Source Geochemistry Geophysics Geosystems (1525-2027) (Amer Geophysical Union), 2005-12-30 , Vol. 6 , N. 12 , P. 1-20
DOI 10.1029/2005GC000956
WOS© Times Cited 112
Keyword(s) boundary exchange, neodymium isotopic composition, North Atlantic Deep Water, rare earth elements, sediment seawater interaction, water mass
Abstract The North Atlantic Deep Water (NADW) neodymium isotopic composition (Nd IC) is increasingly used in oceanography and paleoceanography to trace large-scale circulation and weathering processes, notably to investigate past variations of the global thermohaline circulation. Although the present-day NADW Nd IC is well characterized at epsilon(Nd) = - 13.5, the acquisition of this isotopic signature ( in other words, the causes of this value) has so far been very sparsely documented. Such an understanding is, however, fundamental to the interpretation of paleo records. Nd IC and rare earth element concentrations were measured at 9 stations within the North Atlantic Subpolar Gyre ( SIGNATURE cruise, summer 1999). The comparison of this data set with our understanding of water mass circulation provides a description of how the three layers constituting the NADW, the Labrador Sea Water (LSW, epsilon(Nd) = - 13.9 +/- 0.4), North East Atlantic Deep Water (NEADW, epsilon(Nd) - 13.2 +/- 0.4), and North West Atlantic Bottom Water ( NWABW, epsilon(Nd) - 14.5 +/- 0.4), acquire their Nd IC through distinct water mass mixings and lithogenic inputs.

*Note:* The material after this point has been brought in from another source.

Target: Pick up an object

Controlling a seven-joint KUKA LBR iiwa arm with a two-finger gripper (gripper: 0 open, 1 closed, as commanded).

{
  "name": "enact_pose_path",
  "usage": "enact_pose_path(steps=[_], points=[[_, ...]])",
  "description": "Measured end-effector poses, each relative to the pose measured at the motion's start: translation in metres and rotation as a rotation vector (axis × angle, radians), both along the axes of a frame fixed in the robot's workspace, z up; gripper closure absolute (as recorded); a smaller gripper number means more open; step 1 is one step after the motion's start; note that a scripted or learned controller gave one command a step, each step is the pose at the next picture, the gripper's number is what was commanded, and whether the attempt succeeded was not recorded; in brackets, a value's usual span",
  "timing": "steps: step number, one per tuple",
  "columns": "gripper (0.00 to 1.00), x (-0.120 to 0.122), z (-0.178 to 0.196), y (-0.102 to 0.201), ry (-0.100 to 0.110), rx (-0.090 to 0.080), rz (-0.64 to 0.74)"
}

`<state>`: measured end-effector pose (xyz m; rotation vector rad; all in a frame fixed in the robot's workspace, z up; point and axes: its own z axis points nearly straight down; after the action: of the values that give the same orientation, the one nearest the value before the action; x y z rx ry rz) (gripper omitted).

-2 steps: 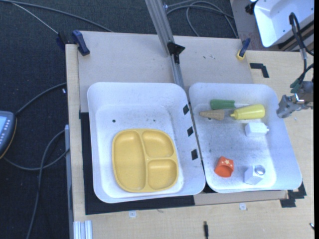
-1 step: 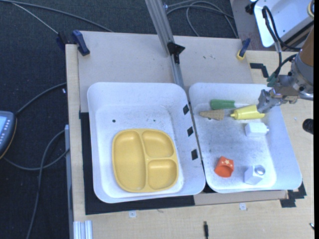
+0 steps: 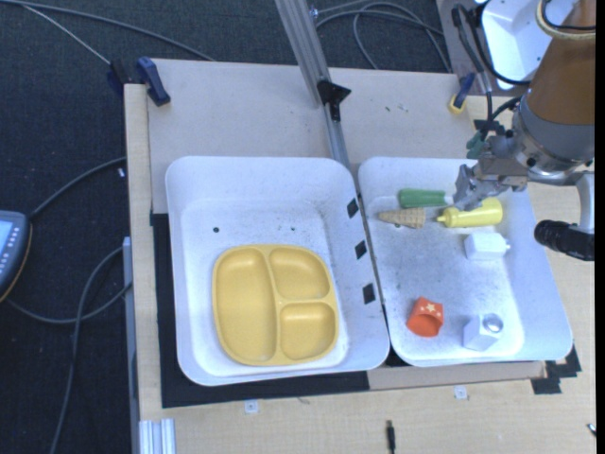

These different mechanisms, acting upon water masses from very diverse sources, seem to bring the Nd IC of the three NADW layers to values close together and similar to that of the NADW. It is suggested that sediment/ seawater interactions significantly lower the NEADW and NWABW Nd IC along the South East Greenland margin. Since these interactions do not significantly modify the Nd content of these water masses, sediment remobilizations leading to the Nd IC variations are probably associated with Nd removal fluxes from the water mass toward the sediment, a process called boundary exchange. On the other hand, LSW seems to acquire its Nd IC from the Subpolar Mode Waters from which it is formed by deep convection, and no other mechanism needs to be invoked. Its unradiogenic signature could ultimately be linked to fresh water runoff from the Canadian Shield. These conclusions should allow more precise interpretations of paleoceanographic Nd IC records, taking into account the distinct histories of the three NADW layers, including distinct water mass mixings and distinct lithogenic inputs.